An electricity system includes all of the components used to generate, transmit, distribute, and sell energy. This includes electricity generation and storage facilities, transmission and distribution grids, and all infrastructure associated with them.
In other words, the electricity system is a network that includes generation, distribution, and transmission, and initially, it takes a type of energy (such as coal or diesel) and converts it to electrical energy. The power system includes all of the devices that are linked to it, such as the synchronous generator, motor, transformer, circuit breaker, conductor, and so on.
What is the Structure of Electricity System?
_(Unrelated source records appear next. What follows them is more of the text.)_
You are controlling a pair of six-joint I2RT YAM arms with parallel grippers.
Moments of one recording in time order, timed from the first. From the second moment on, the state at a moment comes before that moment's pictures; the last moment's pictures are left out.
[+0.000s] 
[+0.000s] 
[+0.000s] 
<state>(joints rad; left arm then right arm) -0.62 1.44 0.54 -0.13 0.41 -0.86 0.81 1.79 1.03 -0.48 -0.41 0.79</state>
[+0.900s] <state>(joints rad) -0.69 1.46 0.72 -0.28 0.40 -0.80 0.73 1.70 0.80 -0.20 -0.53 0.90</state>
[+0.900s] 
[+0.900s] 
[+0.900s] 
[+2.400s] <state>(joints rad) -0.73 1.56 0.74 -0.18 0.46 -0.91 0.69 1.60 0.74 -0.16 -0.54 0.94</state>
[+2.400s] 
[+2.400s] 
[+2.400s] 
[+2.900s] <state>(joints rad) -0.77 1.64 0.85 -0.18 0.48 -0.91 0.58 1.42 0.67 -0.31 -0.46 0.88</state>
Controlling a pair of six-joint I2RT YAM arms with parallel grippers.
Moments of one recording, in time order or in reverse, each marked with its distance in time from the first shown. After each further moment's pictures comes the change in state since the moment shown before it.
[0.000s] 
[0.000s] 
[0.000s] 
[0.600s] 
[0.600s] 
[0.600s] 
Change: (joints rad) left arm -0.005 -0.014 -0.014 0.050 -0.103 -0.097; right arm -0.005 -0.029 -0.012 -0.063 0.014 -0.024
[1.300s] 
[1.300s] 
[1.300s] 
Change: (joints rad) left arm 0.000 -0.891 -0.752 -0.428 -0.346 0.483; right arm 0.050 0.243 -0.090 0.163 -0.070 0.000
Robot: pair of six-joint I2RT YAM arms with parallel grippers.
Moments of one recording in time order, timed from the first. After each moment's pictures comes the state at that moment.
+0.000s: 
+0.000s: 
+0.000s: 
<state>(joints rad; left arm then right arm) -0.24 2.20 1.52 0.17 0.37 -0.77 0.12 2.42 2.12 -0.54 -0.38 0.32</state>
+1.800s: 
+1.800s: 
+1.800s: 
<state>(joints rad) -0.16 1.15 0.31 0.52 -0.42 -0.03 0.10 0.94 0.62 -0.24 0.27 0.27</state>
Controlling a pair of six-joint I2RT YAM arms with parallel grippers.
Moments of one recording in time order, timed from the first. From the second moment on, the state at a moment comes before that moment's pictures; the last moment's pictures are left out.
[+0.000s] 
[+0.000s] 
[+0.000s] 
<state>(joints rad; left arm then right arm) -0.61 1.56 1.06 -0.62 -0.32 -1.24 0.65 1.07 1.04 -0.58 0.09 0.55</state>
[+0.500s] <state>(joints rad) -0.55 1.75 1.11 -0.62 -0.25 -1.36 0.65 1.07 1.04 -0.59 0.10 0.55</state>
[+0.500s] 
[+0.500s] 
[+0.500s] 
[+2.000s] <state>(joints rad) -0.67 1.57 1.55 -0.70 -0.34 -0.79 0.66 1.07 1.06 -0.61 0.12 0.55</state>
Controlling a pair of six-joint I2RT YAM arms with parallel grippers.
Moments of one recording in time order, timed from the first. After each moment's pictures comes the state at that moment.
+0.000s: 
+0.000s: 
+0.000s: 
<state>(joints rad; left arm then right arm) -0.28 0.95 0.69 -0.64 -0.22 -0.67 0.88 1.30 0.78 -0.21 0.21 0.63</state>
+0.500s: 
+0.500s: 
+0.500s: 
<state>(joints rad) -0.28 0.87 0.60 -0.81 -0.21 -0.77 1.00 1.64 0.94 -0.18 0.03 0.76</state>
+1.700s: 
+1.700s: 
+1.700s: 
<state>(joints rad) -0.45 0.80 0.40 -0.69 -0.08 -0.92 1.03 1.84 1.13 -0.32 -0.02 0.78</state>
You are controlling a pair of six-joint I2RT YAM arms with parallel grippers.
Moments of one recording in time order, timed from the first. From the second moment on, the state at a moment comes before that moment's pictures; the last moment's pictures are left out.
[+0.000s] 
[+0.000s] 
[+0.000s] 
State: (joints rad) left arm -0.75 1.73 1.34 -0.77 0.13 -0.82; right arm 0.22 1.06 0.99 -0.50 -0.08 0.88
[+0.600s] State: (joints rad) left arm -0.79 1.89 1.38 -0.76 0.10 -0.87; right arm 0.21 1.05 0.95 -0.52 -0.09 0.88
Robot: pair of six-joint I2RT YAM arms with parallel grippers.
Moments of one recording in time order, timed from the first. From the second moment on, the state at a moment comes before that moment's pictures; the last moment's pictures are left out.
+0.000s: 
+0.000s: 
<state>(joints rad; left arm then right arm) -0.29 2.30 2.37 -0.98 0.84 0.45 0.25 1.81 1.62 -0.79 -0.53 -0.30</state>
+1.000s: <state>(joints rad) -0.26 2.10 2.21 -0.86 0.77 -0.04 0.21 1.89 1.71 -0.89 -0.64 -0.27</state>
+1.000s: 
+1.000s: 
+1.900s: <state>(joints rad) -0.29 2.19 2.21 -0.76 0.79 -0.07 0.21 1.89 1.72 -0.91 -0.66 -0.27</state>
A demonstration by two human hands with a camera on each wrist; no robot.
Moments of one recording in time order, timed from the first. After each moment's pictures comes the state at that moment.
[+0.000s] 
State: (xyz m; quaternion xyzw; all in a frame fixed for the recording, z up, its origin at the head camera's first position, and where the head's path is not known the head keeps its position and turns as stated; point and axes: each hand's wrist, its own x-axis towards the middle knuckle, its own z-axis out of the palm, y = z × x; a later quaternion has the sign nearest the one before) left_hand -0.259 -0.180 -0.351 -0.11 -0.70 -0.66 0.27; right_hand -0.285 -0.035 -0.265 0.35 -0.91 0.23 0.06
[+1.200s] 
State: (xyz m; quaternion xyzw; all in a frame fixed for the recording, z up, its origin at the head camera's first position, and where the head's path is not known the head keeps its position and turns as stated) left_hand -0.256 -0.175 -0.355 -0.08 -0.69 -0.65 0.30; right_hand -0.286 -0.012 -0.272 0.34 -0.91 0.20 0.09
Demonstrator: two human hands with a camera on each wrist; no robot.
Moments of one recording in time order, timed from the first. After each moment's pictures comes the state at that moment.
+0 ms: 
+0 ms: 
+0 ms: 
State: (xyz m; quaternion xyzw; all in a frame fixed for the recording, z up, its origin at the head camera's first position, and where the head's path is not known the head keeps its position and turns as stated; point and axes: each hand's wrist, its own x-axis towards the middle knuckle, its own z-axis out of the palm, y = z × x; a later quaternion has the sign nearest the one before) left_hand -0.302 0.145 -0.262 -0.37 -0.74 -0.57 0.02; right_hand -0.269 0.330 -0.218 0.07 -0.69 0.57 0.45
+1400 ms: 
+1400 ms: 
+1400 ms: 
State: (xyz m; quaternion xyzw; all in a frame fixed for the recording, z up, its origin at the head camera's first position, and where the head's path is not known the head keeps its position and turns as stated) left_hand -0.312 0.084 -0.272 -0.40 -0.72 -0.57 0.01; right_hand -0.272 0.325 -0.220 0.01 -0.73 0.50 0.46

The power system is a complex business that can be divided into the subsystems listed below:
1. Generating Substation
The fuel (coal, water, nuclear energy, etc.) is transformed into electrical energy in a power plant. Electrical power is produced in the 11kV to 25kV range, which is then stepped up for long-distance transmission. The generating substation’s power plant is divided into three types, the thermal power plant, hydropower plant, and nuclear power plant.
2. Transmission Substation
The transmission substation is responsible for the overhead wires that transport electrical energy from generation to distribution substations. It only provides the vast majority of electricity to bulk power substations or very large consumers. Transmission cables primarily serve two purposes.
- It transports energy from power plants to bulk receiving sites.
- It connects two or more power generation facilities and the transmission lines link neighboring substations as well.
3. Sub-Transmission Substation
The sub-transmission system is the section of the transmission system that links the high-voltage substations to the distribution substations via the step-down transformer. The sub-transmission system operates similarly to a distribution system. It is distinct from a delivery system in the following ways.
- The voltage level in a sub-transmission system is greater than in a distribution system.
- It only serves a few substations as opposed to a distribution system that serves some loads.
4. Distribution Substation
A distribution system is a component of an electrical power system that connects all of the consumers in a region to the bulk power sources. Transmission lines link the bulk power stations to the generating substations. They provide power to some substations, which are typically located near load centers. Domestic, commercial, and comparatively small consumers are served by substations. Large blocks of electricity are required by consumers, which are typically supplied at the sub-transmission or transmission system level.